On 2005 Jan 12, at 16:12, Phillip J. Eby wrote:

At 02:27 PM 1/12/05 +0000, Mark Russell wrote:
I strongly prefer *not* to have A->B and B->C automatically used to
construct A->C.  Explicit is better than implicit, if in doubt don't
guess, etc etc.

So I'd support:

    - As a first cut, no automatic transitive adaptation

- Later, and only if experience shows there's a need for it,

Well, by the experience of the people who use it, there is a need, so it's already "later". :) And at least my experience *also* shows that transitive interface inheritance with adaptation is much easier to accidentally screw up than transitive adapter composition -- despite the fact that nobody objects to the former.
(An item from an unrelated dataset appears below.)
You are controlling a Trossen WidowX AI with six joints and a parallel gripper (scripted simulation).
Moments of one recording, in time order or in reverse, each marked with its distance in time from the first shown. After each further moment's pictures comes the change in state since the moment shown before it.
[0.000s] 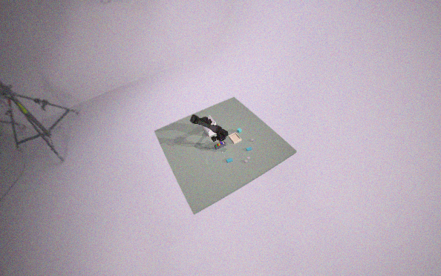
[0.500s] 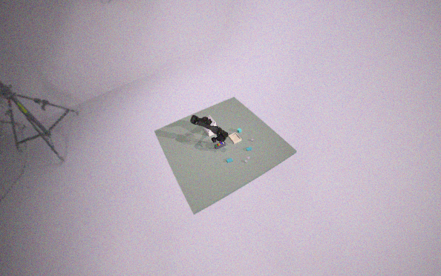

A-hem -- I *grumble* about the former (and more generally the fact that inheritance is taken as so deucedly *committal*:-). If it doesn't really count as a "complaint" it's only because I doubt I can do anything about it and I don't like tilting at windmills. But, I _DO_ remember Microsoft's COM, with inheritance of interface *NOT* implying anything whatsoever (except the fact that the inheriting one has all the methods of the inherited one with the same signature, w/o having to copy and paste, plus of course you can add more) -- I remember that idea with fondness, as I do many other features of a components-system that, while definitely not without defects, was in many respects a definite improvement over the same respects in its successors.


The other thing that really blows my mind is that the people who object to the idea don't get that transitive interface inheritance can produce the exact same problem, and it's more likely to happen in actual *practice*, than it is in theory.

Believe me, I'm perfectly glad to believe that [a] implied transitivity in any form, and [b] hypercommittal inheritance, cause HUGE lots of problems; and to take your word that the combination is PARTICULARLY bug-prone in practice. It's just that I doubt I can do anything much to help the world avoid that particular blight.


As for the issue of what should and shouldn't exist in Python, it doesn't really matter; PEP 246 doesn't (and can't!) *prohibit* transitive adaptation. However, I do strongly object to the spreading of theoretical FUD about a practical, useful technique, much as I would object to people saying that "using significant whitespace is braindead" who had never tried actually using Python. The theoretical problems with transitive adapter composition are in my experience just as rare as whitespace-eating nanoviruses from outer space.

Well, I'm not going to start real-life work on a big and complicated system (the kind where such problems would emerge) relying on a technique I'm already dubious about, if I have any say in the matter, so of course I'm unlikely to gain much real-life experience -- I'm quite content, unless somebody should be willing to pay me adequately for my work yet choose to ignore my advice in the matter;-), to rely on imperfect analogies with other experiences based on other kinds of unwanted and unwarranted but uncontrollable and unstoppable applications of transitivity by underlying systems and frameworks.


I already know -- you told us so -- that if I had transitivity as you wish it (uncontrollable, unstoppable, always-on) I could not any more write and register a perfectly reasonable adapter which fills in with a NULL an optional field in the adapted-to interface, without facing undetected degradation of information quality by that adapter being invisibly, uncontrollably chained up with another -- no error message, no nothing, no way to stop this -- just because a direct adapter wasn't correctly written and registered. Just this "detail", for me, is reason enough to avoid using any framework that imposes such noncontrollable transitivity, if I possibly can.